- Seal
- Roddickton Location of Roddickton in Newfoundland
- Coordinates: 50°51′N 56°07′W﻿ / ﻿50.850°N 56.117°W
- Country: Canada
- Province: Newfoundland and Labrador
- Incorporated: 1953

Population (2006)
- • Total: 911
- Time zone: UTC−03:30 (NST)
- • Summer (DST): UTC−02:30 (NDT)
- Area code: 709
- Highways: Route 433 Route 434

= Roddickton =

Roddickton is a community and former town located on the eastern side of the Great Northern Peninsula on the island of Newfoundland in the Canadian province of Newfoundland and Labrador. It amalgamated with the former Town of Bide Arm on January 1, 2009 to create the Town of Roddickton-Bide Arm.

Roddickton was originally named Eastern Brook and was used by residents of Englee, a small fishing community for salmon fishing, hunting and trapping. In 1906, the Grenfell Mission began a sawmill operation here and the name was changed to Roddickton in honour of Thomas George Roddick, a supporter of the mission. The first permanent settlers of the community were residents from Englee and Wild Cove who went there to work in the sawmill operation and to clear land for growing crops for the St. Anthony hospital.
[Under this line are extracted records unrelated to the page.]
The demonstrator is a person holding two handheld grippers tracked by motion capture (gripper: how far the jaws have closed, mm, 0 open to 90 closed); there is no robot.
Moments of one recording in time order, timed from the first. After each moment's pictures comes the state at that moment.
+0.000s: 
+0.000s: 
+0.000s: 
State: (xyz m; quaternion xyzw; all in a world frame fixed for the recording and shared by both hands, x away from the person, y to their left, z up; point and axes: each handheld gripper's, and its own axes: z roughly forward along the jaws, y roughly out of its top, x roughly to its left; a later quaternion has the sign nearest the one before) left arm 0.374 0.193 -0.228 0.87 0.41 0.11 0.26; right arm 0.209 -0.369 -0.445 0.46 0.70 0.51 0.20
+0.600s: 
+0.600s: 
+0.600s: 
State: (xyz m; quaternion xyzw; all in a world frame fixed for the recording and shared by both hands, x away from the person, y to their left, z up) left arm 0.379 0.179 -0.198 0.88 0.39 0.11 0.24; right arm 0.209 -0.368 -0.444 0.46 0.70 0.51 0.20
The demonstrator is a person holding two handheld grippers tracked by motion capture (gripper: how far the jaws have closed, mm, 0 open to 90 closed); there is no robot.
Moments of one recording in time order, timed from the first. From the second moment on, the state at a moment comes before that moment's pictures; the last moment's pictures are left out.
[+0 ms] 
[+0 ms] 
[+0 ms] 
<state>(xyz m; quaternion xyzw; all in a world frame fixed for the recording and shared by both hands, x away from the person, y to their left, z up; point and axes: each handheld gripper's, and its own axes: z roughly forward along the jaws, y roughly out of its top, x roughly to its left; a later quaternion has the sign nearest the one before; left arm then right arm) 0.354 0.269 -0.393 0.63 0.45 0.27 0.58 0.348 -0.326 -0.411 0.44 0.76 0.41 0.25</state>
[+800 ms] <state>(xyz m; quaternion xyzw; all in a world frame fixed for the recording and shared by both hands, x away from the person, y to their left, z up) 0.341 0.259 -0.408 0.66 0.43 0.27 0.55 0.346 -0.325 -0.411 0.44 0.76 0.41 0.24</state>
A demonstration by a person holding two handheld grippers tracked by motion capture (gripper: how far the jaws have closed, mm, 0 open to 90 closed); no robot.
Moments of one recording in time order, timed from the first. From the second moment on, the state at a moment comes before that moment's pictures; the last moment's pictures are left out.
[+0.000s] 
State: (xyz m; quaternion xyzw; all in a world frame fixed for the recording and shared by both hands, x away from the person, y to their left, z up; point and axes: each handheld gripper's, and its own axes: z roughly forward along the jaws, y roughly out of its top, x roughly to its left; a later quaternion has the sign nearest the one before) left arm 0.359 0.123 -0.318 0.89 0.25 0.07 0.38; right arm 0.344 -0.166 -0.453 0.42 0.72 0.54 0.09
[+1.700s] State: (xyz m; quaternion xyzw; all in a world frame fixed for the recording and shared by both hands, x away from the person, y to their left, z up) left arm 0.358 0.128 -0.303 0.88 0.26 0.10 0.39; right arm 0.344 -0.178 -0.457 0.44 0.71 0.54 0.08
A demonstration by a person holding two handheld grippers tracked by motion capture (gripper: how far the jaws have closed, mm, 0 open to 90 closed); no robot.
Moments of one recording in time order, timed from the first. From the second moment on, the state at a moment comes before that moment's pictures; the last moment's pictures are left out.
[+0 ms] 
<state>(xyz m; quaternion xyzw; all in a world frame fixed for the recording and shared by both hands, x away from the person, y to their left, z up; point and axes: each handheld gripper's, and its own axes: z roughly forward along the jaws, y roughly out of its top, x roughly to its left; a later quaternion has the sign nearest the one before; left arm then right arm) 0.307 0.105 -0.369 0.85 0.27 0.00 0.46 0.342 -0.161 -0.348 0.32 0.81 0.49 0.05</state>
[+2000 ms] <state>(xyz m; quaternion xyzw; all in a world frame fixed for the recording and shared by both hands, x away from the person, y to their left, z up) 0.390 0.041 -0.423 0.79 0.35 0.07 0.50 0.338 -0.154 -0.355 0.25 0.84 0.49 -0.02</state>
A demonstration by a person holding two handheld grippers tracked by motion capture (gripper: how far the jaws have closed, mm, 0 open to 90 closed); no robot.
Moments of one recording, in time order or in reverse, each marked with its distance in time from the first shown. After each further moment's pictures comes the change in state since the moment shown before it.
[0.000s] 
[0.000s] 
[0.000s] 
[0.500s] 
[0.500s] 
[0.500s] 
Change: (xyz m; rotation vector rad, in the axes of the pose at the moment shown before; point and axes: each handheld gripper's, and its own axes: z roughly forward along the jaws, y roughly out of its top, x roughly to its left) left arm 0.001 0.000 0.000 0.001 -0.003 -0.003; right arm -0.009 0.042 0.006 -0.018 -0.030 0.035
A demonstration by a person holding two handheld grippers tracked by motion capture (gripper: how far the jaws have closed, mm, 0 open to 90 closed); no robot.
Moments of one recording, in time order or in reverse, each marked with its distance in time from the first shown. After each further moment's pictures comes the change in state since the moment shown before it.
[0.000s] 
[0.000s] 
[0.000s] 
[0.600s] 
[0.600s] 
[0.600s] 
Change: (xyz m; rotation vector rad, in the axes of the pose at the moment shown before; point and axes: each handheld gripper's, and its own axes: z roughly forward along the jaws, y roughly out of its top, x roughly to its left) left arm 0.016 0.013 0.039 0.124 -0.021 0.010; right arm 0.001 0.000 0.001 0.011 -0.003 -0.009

The first census was taken in 1911, and showed a population of 46, but the sawmill closed and by 1921 there were only 8 residents left and the community was abandoned the next year. Four years later, the sawmill was reopened and in the 1930s Bowater began pulpwood cutting in the area. By 1945, the population rose to 548.
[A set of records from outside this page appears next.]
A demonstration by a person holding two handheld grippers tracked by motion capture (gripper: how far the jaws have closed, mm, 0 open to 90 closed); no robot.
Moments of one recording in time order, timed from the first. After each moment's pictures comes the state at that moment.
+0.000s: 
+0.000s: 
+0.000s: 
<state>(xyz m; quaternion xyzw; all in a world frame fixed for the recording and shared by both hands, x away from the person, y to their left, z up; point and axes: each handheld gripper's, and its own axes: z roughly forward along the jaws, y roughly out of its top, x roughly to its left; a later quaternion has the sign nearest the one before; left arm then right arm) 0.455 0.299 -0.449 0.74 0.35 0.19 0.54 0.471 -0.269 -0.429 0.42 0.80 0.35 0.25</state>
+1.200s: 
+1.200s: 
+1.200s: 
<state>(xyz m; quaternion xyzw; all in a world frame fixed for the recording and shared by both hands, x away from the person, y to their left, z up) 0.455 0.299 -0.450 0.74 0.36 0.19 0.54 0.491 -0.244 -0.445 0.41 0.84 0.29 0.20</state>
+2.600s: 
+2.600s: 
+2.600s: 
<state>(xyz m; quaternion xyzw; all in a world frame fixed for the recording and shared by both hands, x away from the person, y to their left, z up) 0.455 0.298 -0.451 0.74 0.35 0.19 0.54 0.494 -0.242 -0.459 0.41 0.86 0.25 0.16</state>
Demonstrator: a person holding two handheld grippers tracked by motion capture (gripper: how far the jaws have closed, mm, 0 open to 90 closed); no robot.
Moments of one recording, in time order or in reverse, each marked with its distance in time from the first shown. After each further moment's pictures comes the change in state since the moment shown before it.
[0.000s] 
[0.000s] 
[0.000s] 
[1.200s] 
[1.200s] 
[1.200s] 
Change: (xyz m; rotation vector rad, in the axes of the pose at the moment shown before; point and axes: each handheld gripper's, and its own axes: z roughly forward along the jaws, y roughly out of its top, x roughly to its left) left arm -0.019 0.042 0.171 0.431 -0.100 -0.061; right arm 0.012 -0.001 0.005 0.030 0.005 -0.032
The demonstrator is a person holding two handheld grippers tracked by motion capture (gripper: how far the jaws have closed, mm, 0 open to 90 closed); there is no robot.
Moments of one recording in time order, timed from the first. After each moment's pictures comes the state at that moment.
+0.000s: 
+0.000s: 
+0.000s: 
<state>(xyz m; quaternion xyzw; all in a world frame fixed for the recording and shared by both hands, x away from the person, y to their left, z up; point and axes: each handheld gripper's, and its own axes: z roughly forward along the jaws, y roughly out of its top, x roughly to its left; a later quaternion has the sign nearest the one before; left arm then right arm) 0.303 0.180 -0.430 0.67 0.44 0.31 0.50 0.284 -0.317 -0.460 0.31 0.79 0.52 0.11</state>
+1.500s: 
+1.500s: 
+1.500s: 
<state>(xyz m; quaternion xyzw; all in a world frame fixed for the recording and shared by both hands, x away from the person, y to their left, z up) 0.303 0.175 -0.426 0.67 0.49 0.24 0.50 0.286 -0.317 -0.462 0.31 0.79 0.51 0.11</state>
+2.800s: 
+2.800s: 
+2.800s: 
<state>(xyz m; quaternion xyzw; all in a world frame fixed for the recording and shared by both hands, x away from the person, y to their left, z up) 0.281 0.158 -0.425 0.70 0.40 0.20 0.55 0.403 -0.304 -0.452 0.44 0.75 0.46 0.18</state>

Roddickton was incorporated as a town in 1953. In the 1960s, isolation ended with a road being built to the town and made it the region's service and supply centre. People from other small settlements in the area were resettled to Roddickton and in 1961 the population was 1185. In the 1970s, things began to decline. The pulpwood operations owned by Bowater closed, causing many to leave the area. In the 1980s, a crab plant was opened up to provide employment for the community, but in the late 1980s a fire destroyed it and the sawmill. By 1992, the sawmill was running again, the crab plant had been rebuilt, but was not operating.

Roddickton shortly after also combined with the neighbouring small town of “Bide Arm” creating the name “Roddickton-Bide Arm”. While these towns are still considered two different things by the residents, there’s no denying there’s still a connection between the people of Bide Arm and people of Roddickton.